What you have to do: List, from the lines below, each one with "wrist" in it.

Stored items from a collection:
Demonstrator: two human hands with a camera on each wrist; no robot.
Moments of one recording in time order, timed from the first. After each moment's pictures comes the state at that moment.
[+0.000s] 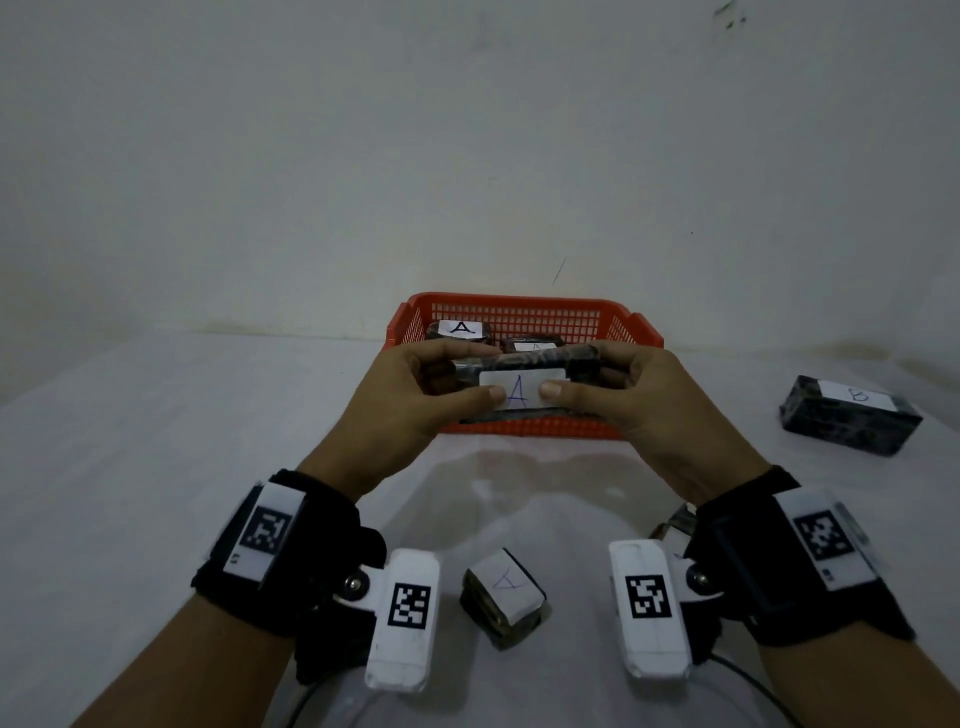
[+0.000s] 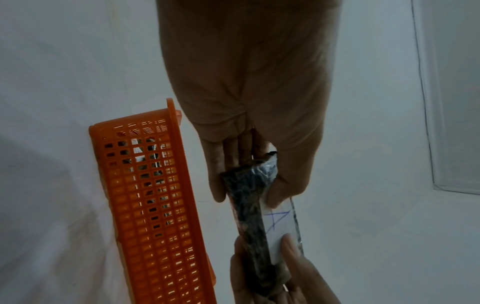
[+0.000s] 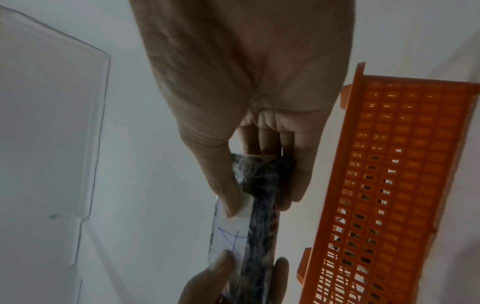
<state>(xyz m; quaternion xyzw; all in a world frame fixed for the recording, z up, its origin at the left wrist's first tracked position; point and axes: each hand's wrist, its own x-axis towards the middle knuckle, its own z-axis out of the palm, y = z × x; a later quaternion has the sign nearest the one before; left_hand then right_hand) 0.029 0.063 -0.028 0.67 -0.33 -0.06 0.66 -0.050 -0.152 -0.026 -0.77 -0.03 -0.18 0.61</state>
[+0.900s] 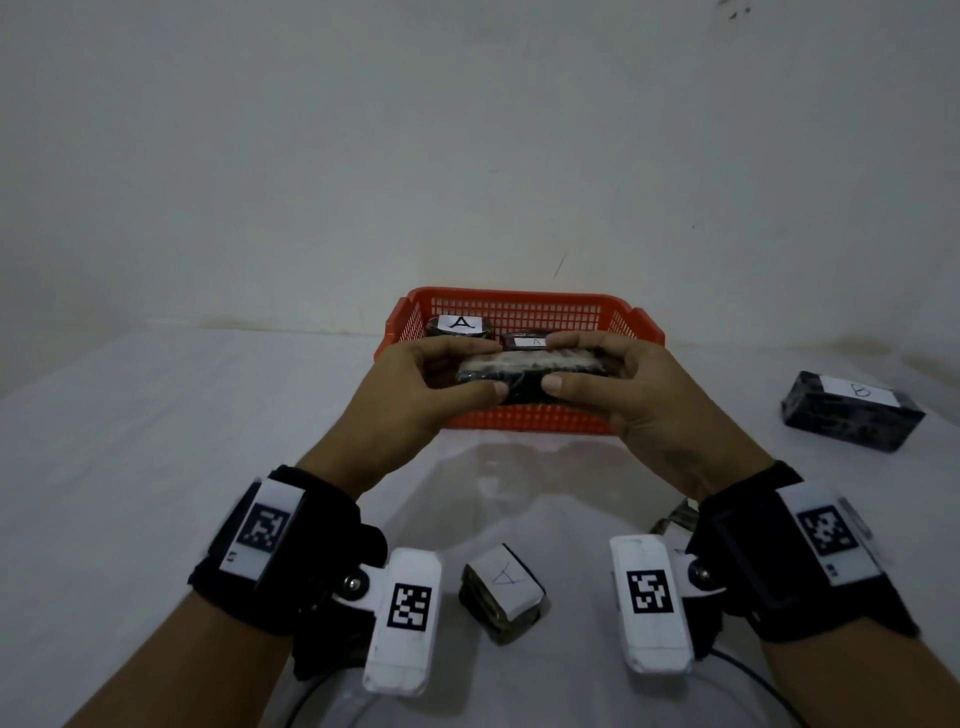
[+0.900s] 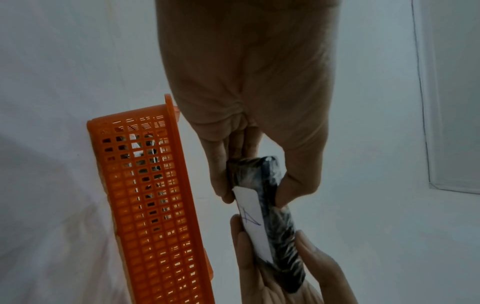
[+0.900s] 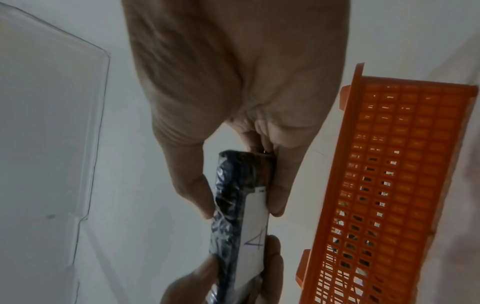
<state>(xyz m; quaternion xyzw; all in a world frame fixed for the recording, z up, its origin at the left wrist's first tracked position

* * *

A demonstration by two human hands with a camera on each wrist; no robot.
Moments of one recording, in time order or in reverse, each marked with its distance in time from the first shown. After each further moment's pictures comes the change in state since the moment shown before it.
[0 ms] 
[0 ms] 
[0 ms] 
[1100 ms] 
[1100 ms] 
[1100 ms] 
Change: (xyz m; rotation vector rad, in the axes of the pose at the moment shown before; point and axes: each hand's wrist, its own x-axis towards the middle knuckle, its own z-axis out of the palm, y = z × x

Exercise answer:
Demonstrator: two human hands with a camera on each wrist; no robot.
<state>(xyz m; quaternion xyzw; all in a world frame fixed for the recording, z up, its origin at the left wrist's first tracked position; point and axes: each hand's wrist, its own x-axis towards the middle knuckle, its own z-axis out of the palm, y = z × x; a later quaternion has the sign nearest the one before; left_hand then right_hand) 0.029 0.063 -0.028 0.67 -0.33 -0.06 0.66 -0.050 -0.152 -0.026 -0.77 -0.03 -0.18 0.61</state>
<state>(xyz m; quaternion xyzw; all in a world frame fixed for the recording, z up, its origin at the left wrist's first tracked position
A demonstration by two human hands with a camera on each wrist; no robot.
Change: (xyz m; rotation vector rad, in the axes of the pose at the moment shown before; point and axes: each hand's wrist, its own x-axis towards the middle knuckle, its own z-axis out of the palm, y = z × x

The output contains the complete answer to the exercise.